In order to verify the validity of the new CFD PD wake model proposed in the present study, we compare it with huge computation results using fully resolved geometries combined with unsteady RANS by use of the ANSYS(R) CFX(R) software. First, a 1/88 scale model (rotor diameter D = 1 m) of a 2-MW wind turbine (rotor diameter D = 88 m and wind turbine hub height of 75 m) was installed in a wind tunnel. The obtained simulation results were compared with the results of airflow measurement using a wind tunnel. In the numerical simulation by ANSYS(R) CFX(R), the effect of the difference in spatial grid resolution set on the wind turbine blade surface on the wind speed distribution in the wind turbine wake region was verified. As a result, within the range of the spatial grid resolution set in the present study, it was shown that the fully resolved geometries combined with unsteady RANS approach, using ANSYS(R) CFX(R), is able to appropriately reproduce the flow phenomena in a wind tunnel experiment using a scale wind turbine model.

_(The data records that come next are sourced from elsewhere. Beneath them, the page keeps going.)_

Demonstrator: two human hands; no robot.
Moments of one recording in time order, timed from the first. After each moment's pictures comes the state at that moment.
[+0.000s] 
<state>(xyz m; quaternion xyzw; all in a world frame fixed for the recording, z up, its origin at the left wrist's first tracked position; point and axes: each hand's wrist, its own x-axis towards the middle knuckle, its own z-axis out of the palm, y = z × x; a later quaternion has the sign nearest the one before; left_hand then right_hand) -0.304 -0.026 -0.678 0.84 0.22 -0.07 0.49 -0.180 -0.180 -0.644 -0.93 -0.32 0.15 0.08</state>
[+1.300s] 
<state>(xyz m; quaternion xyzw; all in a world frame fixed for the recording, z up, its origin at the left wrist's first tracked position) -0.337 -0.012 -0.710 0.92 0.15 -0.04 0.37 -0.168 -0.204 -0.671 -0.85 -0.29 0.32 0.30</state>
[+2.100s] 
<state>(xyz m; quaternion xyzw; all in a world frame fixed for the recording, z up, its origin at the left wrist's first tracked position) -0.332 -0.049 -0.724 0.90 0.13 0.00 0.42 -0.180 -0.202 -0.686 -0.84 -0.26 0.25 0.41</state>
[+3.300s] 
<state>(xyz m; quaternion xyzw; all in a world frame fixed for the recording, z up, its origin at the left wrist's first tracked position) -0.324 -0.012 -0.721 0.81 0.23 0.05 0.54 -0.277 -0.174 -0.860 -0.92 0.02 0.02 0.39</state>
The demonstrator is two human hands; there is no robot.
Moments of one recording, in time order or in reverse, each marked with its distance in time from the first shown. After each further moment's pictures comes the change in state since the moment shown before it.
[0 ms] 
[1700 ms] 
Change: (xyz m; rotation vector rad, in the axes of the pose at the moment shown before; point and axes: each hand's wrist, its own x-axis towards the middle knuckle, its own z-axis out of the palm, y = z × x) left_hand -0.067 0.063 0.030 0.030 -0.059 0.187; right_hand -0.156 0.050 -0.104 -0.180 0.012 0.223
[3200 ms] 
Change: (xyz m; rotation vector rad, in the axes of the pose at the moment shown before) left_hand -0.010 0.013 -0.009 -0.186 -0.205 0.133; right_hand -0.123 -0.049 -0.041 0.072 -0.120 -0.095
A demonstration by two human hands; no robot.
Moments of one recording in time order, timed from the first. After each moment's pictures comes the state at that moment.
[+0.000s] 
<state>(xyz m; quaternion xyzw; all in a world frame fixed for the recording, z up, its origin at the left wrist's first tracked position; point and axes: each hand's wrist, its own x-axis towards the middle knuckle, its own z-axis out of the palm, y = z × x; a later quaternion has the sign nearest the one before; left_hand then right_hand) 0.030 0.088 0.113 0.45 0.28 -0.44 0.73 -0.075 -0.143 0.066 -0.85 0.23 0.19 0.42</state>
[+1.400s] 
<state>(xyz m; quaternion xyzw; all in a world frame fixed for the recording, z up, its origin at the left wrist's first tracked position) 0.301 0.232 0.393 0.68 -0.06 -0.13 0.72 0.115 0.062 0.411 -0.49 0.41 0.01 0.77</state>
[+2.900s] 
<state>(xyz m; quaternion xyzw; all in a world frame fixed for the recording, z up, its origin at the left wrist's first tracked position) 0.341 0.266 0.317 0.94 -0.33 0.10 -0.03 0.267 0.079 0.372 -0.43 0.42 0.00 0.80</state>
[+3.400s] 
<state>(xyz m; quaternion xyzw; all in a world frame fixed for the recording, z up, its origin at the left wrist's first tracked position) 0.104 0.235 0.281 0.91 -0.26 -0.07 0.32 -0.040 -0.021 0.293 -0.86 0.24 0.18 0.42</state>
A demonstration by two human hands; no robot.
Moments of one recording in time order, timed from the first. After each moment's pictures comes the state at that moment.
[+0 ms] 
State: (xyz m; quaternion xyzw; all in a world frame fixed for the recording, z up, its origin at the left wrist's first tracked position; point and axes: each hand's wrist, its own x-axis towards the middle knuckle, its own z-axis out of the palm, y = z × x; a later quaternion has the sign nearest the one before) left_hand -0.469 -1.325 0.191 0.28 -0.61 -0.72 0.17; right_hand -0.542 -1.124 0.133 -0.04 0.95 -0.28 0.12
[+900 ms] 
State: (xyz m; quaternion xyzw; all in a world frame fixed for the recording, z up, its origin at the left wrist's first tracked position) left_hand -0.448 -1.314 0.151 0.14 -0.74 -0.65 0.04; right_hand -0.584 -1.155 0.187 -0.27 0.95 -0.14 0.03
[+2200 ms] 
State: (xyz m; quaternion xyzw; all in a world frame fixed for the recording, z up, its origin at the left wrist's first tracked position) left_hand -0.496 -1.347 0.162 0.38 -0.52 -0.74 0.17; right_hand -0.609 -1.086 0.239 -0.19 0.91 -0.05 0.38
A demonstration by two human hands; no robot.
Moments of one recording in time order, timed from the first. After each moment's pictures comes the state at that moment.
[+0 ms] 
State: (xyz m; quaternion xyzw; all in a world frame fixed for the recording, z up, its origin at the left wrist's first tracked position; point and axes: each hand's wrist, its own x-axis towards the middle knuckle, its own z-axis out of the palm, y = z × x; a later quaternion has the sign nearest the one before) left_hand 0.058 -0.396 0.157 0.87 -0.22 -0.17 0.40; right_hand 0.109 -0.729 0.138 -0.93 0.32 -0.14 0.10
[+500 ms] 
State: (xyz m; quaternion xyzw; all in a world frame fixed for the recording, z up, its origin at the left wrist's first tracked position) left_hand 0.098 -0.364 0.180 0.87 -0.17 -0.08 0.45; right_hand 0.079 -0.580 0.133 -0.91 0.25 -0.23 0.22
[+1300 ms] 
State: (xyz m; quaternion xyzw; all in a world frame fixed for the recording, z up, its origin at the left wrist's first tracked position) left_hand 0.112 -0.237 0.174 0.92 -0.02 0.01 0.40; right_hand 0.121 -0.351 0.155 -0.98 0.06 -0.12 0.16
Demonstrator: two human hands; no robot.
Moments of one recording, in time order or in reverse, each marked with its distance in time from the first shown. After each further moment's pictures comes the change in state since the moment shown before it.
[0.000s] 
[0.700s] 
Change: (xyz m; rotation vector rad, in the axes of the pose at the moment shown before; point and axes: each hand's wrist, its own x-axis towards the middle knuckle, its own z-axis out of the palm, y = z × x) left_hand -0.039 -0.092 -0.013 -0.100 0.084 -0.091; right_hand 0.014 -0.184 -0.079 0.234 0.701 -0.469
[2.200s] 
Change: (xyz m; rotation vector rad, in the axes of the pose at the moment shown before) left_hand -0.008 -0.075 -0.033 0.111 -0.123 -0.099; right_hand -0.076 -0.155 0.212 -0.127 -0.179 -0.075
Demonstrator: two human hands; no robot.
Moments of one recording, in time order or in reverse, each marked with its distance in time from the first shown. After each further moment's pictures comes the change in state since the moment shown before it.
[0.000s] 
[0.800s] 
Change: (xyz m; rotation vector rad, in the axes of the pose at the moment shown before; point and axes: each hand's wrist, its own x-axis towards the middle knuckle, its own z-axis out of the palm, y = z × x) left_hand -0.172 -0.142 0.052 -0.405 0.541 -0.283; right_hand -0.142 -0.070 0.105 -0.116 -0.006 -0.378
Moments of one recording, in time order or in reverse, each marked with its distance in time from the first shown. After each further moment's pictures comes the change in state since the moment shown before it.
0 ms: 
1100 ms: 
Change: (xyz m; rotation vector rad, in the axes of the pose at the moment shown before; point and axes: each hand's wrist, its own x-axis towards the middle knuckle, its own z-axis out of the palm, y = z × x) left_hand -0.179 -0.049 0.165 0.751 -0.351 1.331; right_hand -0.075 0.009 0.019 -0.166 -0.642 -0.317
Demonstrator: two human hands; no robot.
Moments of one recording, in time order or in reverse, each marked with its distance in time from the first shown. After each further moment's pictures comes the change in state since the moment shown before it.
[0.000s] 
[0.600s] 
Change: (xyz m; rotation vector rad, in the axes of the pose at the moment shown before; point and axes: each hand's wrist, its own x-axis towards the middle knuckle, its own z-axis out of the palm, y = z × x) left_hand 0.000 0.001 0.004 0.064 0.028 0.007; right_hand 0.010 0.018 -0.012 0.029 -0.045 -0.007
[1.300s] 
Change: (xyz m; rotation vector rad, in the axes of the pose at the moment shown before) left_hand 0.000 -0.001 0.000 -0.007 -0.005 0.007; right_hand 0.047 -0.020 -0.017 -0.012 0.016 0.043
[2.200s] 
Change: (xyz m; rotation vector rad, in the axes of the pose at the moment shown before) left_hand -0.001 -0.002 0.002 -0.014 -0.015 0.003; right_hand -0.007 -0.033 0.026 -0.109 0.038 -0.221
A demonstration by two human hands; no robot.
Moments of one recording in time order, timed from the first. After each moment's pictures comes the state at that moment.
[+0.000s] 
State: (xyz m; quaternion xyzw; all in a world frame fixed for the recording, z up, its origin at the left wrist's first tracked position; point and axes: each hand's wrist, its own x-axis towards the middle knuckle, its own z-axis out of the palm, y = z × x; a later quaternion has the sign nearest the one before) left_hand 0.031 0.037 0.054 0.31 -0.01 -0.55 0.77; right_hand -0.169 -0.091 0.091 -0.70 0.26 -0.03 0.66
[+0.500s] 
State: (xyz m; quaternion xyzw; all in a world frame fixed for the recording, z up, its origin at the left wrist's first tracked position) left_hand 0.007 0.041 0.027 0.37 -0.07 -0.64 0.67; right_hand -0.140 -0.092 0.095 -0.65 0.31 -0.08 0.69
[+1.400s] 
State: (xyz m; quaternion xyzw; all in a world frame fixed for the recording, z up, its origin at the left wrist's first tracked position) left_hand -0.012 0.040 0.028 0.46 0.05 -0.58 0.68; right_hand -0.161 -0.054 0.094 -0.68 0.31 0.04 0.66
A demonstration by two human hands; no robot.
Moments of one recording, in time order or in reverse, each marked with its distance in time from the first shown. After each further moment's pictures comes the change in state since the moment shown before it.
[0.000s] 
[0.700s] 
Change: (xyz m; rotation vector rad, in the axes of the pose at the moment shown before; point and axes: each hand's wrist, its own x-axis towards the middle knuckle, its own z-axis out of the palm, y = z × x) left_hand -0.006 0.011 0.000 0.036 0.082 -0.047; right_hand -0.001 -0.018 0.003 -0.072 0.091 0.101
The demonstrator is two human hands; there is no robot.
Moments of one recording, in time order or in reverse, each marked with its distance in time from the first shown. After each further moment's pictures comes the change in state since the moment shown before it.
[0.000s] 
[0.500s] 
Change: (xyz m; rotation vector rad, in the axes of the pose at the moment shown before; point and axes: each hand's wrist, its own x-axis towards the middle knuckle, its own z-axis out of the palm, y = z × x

Next, based on the knowledge of the spatial grid resolution of the wind turbine blade surface obtained from the simulation results for the wind tunnel experiment, a huge computation for a 2-MW real-scale wind turbine (rotor diameter D = 88 m and wind turbine hub height of 75 m) was performed. Based on the obtained simulation results, a time-averaged wind speed database in the wind turbine wake region was created. The optimal model parameter CRC was estimated by comparing the time-averaged wind speed database in the wind turbine wake region by the previously described fully resolved geometries combined with unsteady RANS found by ANSYS(R) CFX(R). As a result, in the range from x = 5D of the near wake region to x = 10D of the far wake region, by selecting model parameter CRC corresponding to the separation distance that wind energy/wind farm developers pay attention to, it was clarified that it is possible to accurately evaluate the time-averaged wind speed deficits at a given separation distance. For example, if wind energy/wind farm developers want to know the exact time-averaged velocity deficit at x = 5D, they should set CRC to 9.0 or 10.0, or if they want to know the exact time-averaged velocity deficit at x = 10D, they should set CRC to 5.0. We also examined the effect of the spatial grid resolution using the CFD PD wake model proposed in the present study and clarified that the spatial grid resolution has little effect on simulation results shown here.
In this research, only the wake flow of the 2-MW wind turbine with an 88-m-diameter rotor at a wind speed of 10 m/s was targeted, but we plan to apply the new CFD PD wake model to large-scale offshore wind farms (WFs) consisting of multiple wind turbines and quantitatively investigate the reproducibility of the interaction between wind turbine wakes, which are nonlinear flow phenomena in the near future. Furthermore, we will consider improvement to the PD wake model that can support a wide range of wind speed classes and various wind turbine sizes including large offshore wind turbines of 10 MW or higher power levels.